Aim of the exercise:
Copy the records that follow exactly as written, but not their pictures.

Data excerpts:
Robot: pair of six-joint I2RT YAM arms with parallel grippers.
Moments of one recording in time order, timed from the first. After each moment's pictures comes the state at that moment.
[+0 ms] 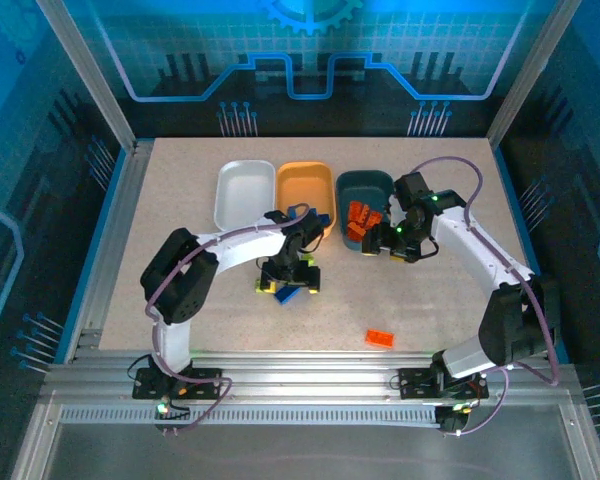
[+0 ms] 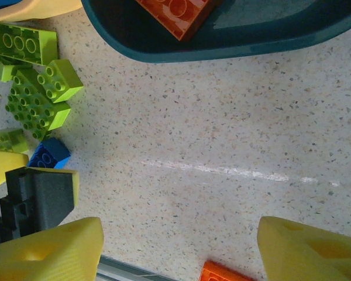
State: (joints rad) left arm -0.72 1.93 1.35 -1.00 0.16 -0.73; right arm 0.27 1.48 1.20 -1.05 -0.30 0.41
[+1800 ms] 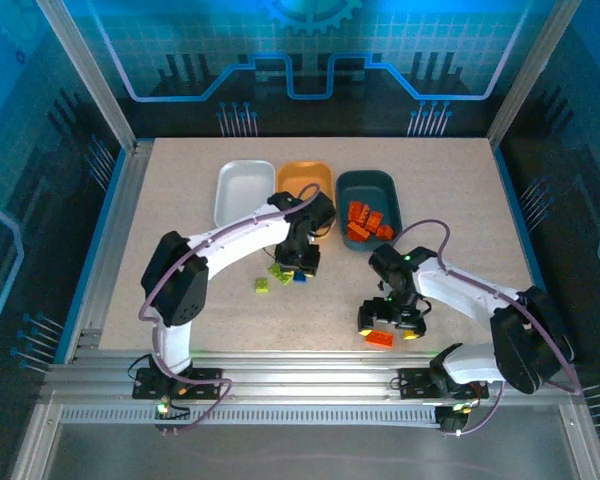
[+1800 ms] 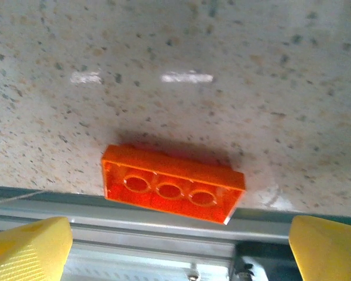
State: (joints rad) left arm -0.73 1.92 1.63 -1.19 0.09 -0.66; right arm 0.58 1.35 0.73 -1.08 -0.27 0.64
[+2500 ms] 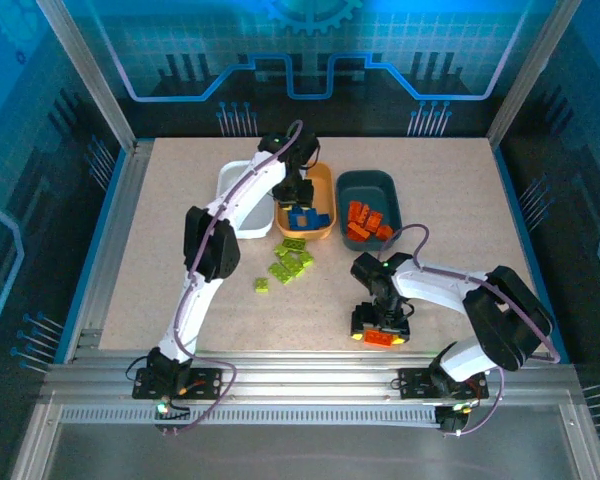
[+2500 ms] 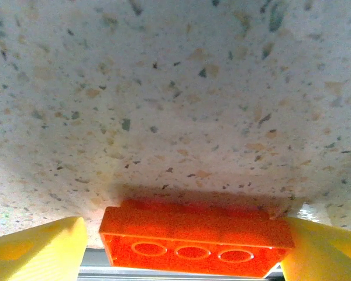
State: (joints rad) left arm -0.47 2.44 2.43 -1.37 0.05 -0.50; right arm 0.67 1.49 0.72 -0.96 -0.24 0.81
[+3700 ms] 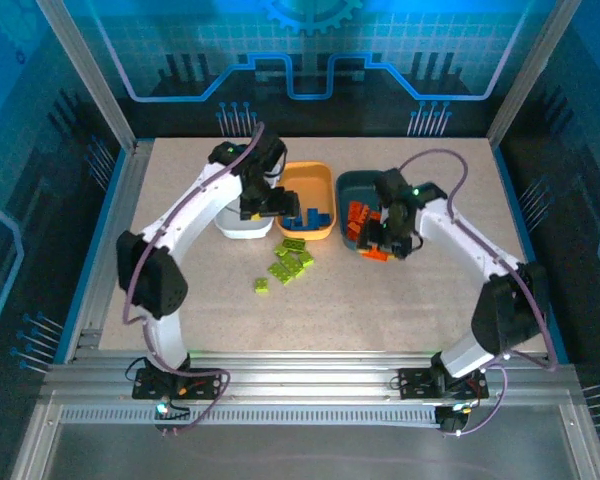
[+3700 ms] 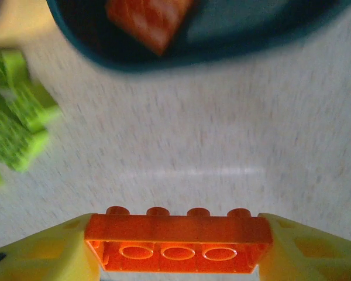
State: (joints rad) left arm -0.45 1.83 1.80 -1.25 0.12 -0.50; right arm 0.36 1.59 1.36 -1.12 -0.13 0.58
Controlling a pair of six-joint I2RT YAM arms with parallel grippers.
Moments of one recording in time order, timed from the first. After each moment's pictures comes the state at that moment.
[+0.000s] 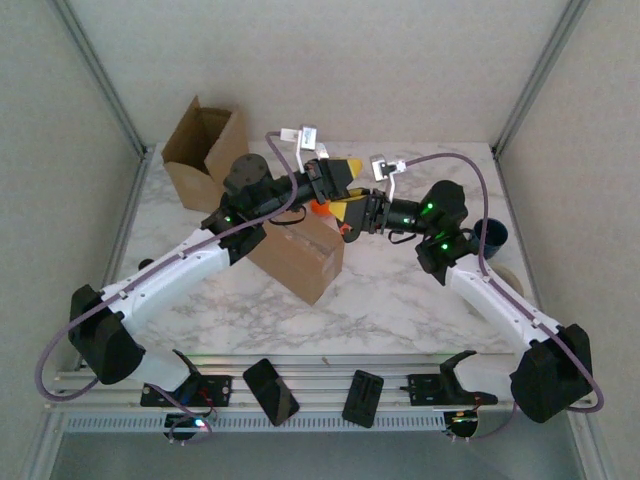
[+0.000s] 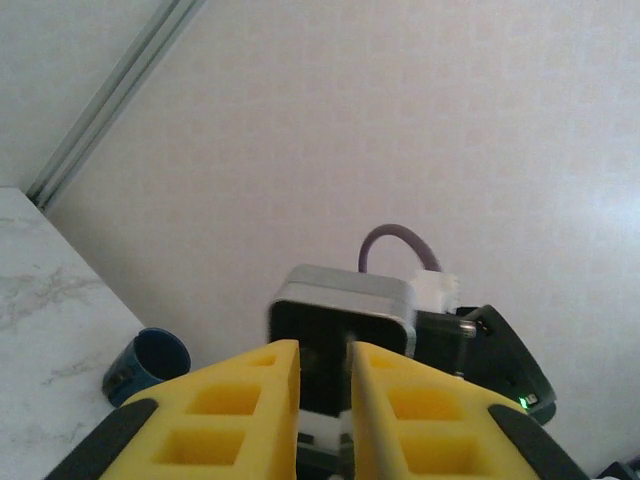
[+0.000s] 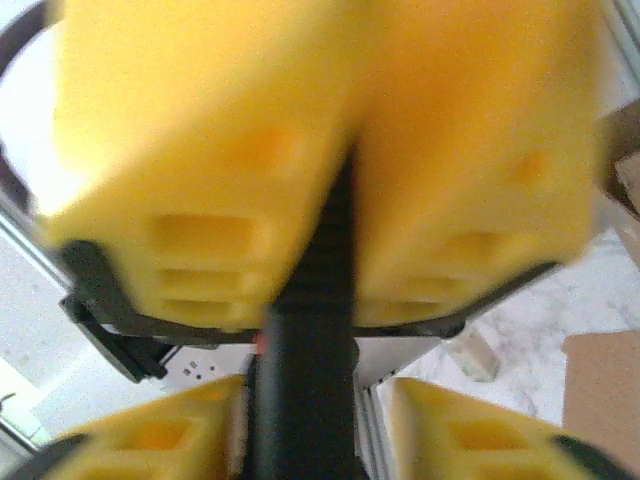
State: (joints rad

Your response:
Robot: pair of six-joint I2RT YAM arms with parallel grippers.
Moments of one recording in time order, timed from the first. After each moment's pictures comes the state at that moment.
[+0 ms] 
[+0 ms] 
State: (joints rad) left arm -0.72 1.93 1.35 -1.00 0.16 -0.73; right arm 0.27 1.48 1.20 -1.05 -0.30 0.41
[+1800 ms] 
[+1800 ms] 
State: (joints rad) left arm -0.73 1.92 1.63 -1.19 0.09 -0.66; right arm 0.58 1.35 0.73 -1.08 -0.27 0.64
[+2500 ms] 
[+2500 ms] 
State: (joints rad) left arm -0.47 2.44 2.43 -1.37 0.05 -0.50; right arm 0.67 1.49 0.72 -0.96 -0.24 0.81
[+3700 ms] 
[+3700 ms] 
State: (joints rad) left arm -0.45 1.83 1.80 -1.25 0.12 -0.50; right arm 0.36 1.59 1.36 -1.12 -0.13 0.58
Controlling a pair of six-joint I2RT YAM arms with parallel grippers.
Moments of one recording in time order, timed from the first. After each moment's pictures comes the state at that moment.
[+0.000s] 
[+0.000s] 
[+0.000s] 
State: (joints rad

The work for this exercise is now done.